* THE PROBLEM *
This exercise requires an exact output of the listing, images omitted.

● ● ● ●

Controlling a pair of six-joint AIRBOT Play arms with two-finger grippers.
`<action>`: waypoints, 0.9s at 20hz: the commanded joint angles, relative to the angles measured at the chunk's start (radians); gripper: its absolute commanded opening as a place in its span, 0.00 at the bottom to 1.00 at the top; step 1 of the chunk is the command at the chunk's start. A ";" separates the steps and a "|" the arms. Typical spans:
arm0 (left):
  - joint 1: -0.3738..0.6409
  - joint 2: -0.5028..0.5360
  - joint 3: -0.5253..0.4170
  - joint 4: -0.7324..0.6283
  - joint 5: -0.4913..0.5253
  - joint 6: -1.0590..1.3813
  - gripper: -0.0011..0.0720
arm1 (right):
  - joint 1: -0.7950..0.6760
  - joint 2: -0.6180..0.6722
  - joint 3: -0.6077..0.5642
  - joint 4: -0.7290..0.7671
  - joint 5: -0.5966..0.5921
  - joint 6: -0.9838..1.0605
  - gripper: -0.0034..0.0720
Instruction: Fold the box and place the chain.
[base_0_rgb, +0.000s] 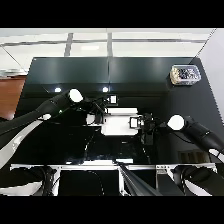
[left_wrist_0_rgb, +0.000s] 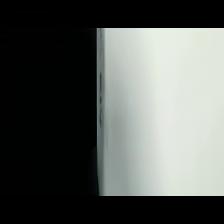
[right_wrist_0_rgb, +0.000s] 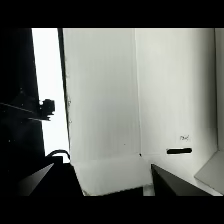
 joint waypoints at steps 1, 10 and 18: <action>-0.001 -0.001 0.001 0.000 0.000 0.000 0.05 | 0.048 -0.031 -0.006 0.013 -0.118 -0.035 0.97; -0.001 -0.001 0.001 0.000 -0.022 -0.003 0.05 | 0.009 0.045 0.026 0.013 -0.171 0.019 0.97; -0.001 -0.001 0.001 -0.001 -0.027 -0.003 0.05 | -0.039 0.045 0.049 0.017 -0.161 -0.018 0.97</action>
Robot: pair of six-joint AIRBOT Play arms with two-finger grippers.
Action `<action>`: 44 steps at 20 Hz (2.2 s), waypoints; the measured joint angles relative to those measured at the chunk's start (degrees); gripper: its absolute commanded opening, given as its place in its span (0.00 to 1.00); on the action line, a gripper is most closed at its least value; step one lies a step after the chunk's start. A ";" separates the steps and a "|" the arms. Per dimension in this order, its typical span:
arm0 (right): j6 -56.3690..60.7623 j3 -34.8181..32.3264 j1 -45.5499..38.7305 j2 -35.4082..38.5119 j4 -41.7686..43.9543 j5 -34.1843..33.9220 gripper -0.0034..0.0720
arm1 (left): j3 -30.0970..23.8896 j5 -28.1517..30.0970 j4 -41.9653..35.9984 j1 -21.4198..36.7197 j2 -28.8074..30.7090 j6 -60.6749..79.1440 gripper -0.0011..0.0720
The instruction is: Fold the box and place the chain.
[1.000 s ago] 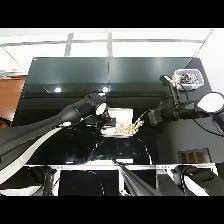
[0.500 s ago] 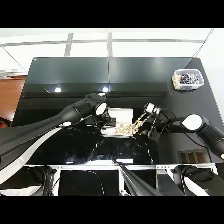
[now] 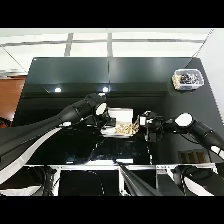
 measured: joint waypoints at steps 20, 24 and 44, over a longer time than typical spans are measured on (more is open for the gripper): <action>-3.52 2.29 1.79 -6.08 2.08 0.26 0.98 | 0.00 0.00 0.00 0.00 0.00 0.00 0.06; -3.50 2.32 1.79 -6.91 2.19 0.83 0.98 | 0.00 0.00 -0.37 0.00 0.00 0.00 0.06; 38.07 2.62 1.03 8.41 -8.79 3.82 0.07 | 0.00 0.17 -0.83 0.00 0.00 0.02 0.06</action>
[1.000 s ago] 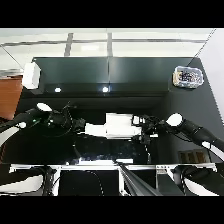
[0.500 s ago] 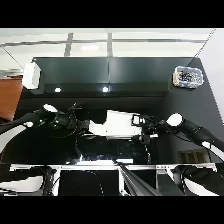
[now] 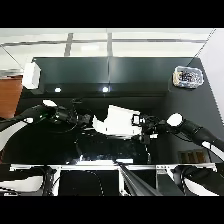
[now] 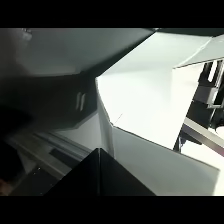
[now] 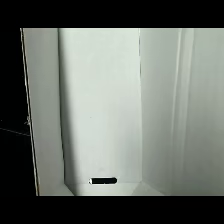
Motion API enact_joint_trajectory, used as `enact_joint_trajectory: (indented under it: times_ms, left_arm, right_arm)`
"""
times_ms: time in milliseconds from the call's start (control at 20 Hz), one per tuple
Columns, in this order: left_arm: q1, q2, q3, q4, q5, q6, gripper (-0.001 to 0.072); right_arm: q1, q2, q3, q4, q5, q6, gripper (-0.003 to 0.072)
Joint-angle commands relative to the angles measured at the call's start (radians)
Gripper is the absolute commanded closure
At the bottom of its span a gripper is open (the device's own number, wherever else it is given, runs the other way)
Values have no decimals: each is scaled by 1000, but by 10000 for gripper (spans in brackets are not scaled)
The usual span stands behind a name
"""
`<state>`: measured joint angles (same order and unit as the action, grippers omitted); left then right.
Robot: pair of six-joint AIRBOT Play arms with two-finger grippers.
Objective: Fold the box and place the chain.
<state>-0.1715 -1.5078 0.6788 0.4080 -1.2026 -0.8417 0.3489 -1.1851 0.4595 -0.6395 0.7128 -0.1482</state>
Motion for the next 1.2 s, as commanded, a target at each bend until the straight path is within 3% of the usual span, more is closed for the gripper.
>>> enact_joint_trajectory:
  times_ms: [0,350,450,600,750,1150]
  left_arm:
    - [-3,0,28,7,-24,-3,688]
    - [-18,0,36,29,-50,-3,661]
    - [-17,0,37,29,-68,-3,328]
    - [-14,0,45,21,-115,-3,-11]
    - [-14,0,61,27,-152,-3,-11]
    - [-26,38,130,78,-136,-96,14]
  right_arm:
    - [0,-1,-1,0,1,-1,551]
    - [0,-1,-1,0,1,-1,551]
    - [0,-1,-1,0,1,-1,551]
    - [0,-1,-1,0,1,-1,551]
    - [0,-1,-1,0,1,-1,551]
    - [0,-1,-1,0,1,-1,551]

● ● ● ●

* EXERCISE RESULT *
Controlling a pair of six-joint AIRBOT Play arms with two-finger grippers.
`<action>`: waypoints, 0.9s at 20hz: the commanded joint angles, relative to the angles measured at the chunk's start (radians); gripper: its absolute commanded opening as a place in its span, 0.00 at the bottom to 1.00 at the top; step 1 of the chunk is the command at the chunk's start. A ";" separates the steps and a "|" the arms. Typical spans:
arm0 (left):
  - joint 1: -0.3738..0.6409
  - joint 2: -0.5028..0.5360
  - joint 3: -0.5253..0.4170
  - joint 4: -0.7324..0.6283
  - joint 5: -0.4913..0.5253
  - joint 6: -1.0590..1.3813
  - gripper: -0.0011..0.0720
arm1 (right):
  - joint 1: -0.7950..0.6760
  - joint 2: -0.6180..0.6722
  - joint 3: -0.6077..0.5642
  - joint 4: -0.7290..0.7671
  - joint 5: -0.5966..0.5921
  - joint 6: -0.9838..1.0605
  - gripper: -0.0034..0.0720
Instruction: Fold the box and place the chain.
[base_0_rgb, +0.000s] 
[left_wrist_0_rgb, +0.000s] 
[right_wrist_0_rgb, +0.000s] 
 joint waypoints at steps 1, 10 and 18: <action>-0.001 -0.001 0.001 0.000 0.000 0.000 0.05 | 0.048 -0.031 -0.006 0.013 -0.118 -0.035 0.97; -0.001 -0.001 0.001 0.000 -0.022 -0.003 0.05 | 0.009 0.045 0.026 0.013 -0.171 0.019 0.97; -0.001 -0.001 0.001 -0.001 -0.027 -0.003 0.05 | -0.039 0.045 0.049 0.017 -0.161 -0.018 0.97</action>
Robot: pair of six-joint AIRBOT Play arms with two-finger grippers.
Action `<action>`: 44 steps at 20 Hz (2.2 s), waypoints; the measured joint angles relative to those measured at the chunk's start (degrees); gripper: its absolute commanded opening, given as its place in its span (0.00 to 1.00); on the action line, a gripper is most closed at its least value; step one lies a step after the chunk's start. A ";" separates the steps and a "|" the arms. Per dimension in this order, its typical span:
arm0 (right): j6 -56.3690..60.7623 j3 -34.8181..32.3264 j1 -45.5499..38.7305 j2 -35.4082..38.5119 j4 -41.7686..43.9543 j5 -34.1843..33.9220 gripper -0.0034..0.0720
arm1 (left): j3 -30.0970..23.8896 j5 -28.1517..30.0970 j4 -41.9653..35.9984 j1 -21.4198..36.7197 j2 -28.8074..30.7090 j6 -60.6749..79.1440 gripper -0.0011..0.0720
The instruction is: Fold the box and place the chain.
[1.000 s ago] 
[0.500 s ago] 
[now] 
 measured: joint waypoints at steps 20, 24 and 44, over a longer time than typical spans are measured on (more is open for the gripper): <action>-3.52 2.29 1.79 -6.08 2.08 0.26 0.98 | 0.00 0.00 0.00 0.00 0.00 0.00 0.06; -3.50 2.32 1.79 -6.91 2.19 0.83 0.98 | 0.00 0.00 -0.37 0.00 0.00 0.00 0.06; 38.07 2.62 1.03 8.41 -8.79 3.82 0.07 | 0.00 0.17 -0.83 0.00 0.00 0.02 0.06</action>
[1.000 s ago] 
[0.500 s ago] 
[now] 
[now] 
[now] 
Motion API enact_joint_trajectory, used as `enact_joint_trajectory: (indented under it: times_ms, left_arm, right_arm)`
"""
times_ms: time in milliseconds from the call's start (control at 20 Hz), one per tuple
Columns, in this order: left_arm: q1, q2, q3, q4, q5, q6, gripper (-0.001 to 0.072); right_arm: q1, q2, q3, q4, q5, q6, gripper (-0.003 to 0.072)
Joint-angle commands relative to the angles measured at the call's start (radians)
Gripper is the absolute commanded closure
At the bottom of its span a gripper is open (the device's own number, wherever else it is given, runs the other way)
Values have no decimals: each is scaled by 1000, but by 10000 for gripper (spans in brackets are not scaled)
The usual span stands behind a name
"""
`<state>`: measured joint angles (same order and unit as the action, grippers omitted); left then right.
Robot: pair of six-joint AIRBOT Play arms with two-finger grippers.
Objective: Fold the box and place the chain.
<state>-0.1715 -1.5078 0.6788 0.4080 -1.2026 -0.8417 0.3489 -1.1851 0.4595 -0.6395 0.7128 -0.1482</state>
Motion for the next 1.2 s, as commanded, a target at each bend until the straight path is within 3% of the usual span, more is closed for the gripper.
>>> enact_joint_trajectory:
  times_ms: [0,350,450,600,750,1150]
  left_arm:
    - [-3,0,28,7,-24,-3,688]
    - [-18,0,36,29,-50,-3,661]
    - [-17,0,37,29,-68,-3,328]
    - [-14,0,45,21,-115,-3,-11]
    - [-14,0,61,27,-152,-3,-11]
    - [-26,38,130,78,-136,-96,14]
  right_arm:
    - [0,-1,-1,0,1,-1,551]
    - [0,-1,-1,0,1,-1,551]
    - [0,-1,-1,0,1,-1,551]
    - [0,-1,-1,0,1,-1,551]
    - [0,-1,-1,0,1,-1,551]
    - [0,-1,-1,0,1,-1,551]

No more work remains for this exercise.